#### Records contained in a dataset:
_ _ _ _ _ _ _

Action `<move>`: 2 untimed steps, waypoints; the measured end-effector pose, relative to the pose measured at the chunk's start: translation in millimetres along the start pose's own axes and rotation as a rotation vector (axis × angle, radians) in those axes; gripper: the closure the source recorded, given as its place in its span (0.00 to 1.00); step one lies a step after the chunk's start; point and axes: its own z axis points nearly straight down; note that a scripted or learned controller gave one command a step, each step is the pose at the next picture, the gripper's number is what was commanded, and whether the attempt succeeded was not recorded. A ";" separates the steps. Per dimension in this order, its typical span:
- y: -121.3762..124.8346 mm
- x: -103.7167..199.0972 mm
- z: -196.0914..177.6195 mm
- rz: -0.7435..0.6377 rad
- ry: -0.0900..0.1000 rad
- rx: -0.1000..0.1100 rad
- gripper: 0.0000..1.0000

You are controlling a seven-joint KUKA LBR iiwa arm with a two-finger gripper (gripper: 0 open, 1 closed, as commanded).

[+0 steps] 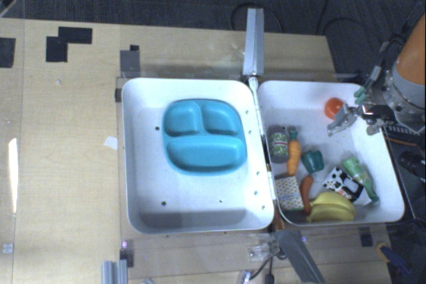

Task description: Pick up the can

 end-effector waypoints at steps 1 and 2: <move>-39.6 -29.5 157.2 -0.045 0.000 0.001 0.00; 7.5 -39.6 186.2 0.231 0.008 -0.004 0.00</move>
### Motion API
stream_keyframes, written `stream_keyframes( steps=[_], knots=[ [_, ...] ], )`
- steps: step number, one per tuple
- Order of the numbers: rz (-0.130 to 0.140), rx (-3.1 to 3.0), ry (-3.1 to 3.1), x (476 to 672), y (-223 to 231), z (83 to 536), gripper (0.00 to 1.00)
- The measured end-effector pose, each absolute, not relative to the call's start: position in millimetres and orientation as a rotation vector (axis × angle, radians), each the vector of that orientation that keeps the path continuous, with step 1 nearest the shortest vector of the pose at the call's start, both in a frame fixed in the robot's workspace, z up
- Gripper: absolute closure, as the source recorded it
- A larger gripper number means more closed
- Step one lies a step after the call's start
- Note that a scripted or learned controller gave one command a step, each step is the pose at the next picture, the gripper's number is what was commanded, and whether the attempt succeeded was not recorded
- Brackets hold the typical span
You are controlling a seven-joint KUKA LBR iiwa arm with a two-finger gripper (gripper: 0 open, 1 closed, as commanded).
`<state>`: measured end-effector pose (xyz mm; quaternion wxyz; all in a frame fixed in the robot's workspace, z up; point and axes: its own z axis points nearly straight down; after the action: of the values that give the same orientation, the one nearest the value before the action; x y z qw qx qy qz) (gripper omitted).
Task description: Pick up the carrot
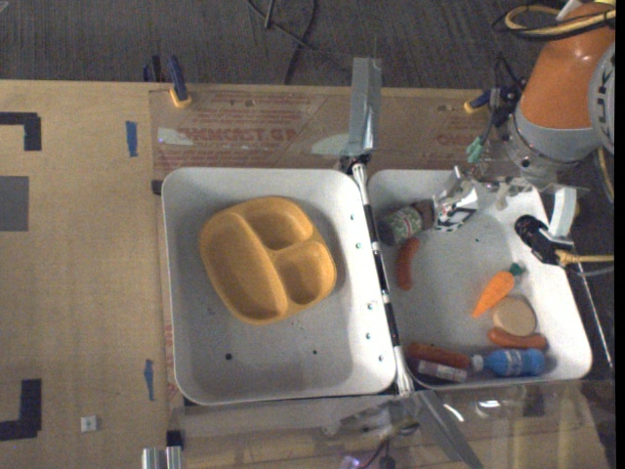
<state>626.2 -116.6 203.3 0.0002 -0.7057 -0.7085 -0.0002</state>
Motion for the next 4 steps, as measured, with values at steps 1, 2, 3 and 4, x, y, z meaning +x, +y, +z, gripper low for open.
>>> stream_keyframes(
  steps=[1,2,3,4],
  knots=[
    [-0.001,-1.984,-2.436,596.3,-167.6,134.3,0.00],
    [-0.014,-1.690,-2.645,537.4,-213.1,86.1,0.00],
    [-0.005,-1.212,-2.904,501.5,-188.8,86.7,0.00],
    [-0.001,-0.558,-3.113,485.6,-156.8,89.9,0.00]
  ],
)
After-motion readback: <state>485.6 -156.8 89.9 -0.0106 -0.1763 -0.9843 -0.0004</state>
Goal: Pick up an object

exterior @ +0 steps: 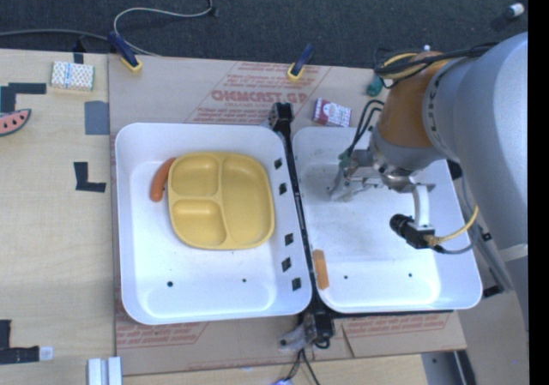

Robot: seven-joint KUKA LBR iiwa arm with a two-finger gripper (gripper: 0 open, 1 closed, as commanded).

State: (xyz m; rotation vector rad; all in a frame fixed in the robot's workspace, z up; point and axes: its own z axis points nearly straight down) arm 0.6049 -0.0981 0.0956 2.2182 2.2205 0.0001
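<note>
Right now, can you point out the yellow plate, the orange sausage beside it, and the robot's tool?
Yellow plate (221,201), camera view: centre, where its dividers meet.
Orange sausage (158,182), camera view: middle of its length, at the plate's left edge.
Tool (343,186), camera view: fingertips, over the right bin.
</note>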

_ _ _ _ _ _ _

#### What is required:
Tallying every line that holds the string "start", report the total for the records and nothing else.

#### Task result:
3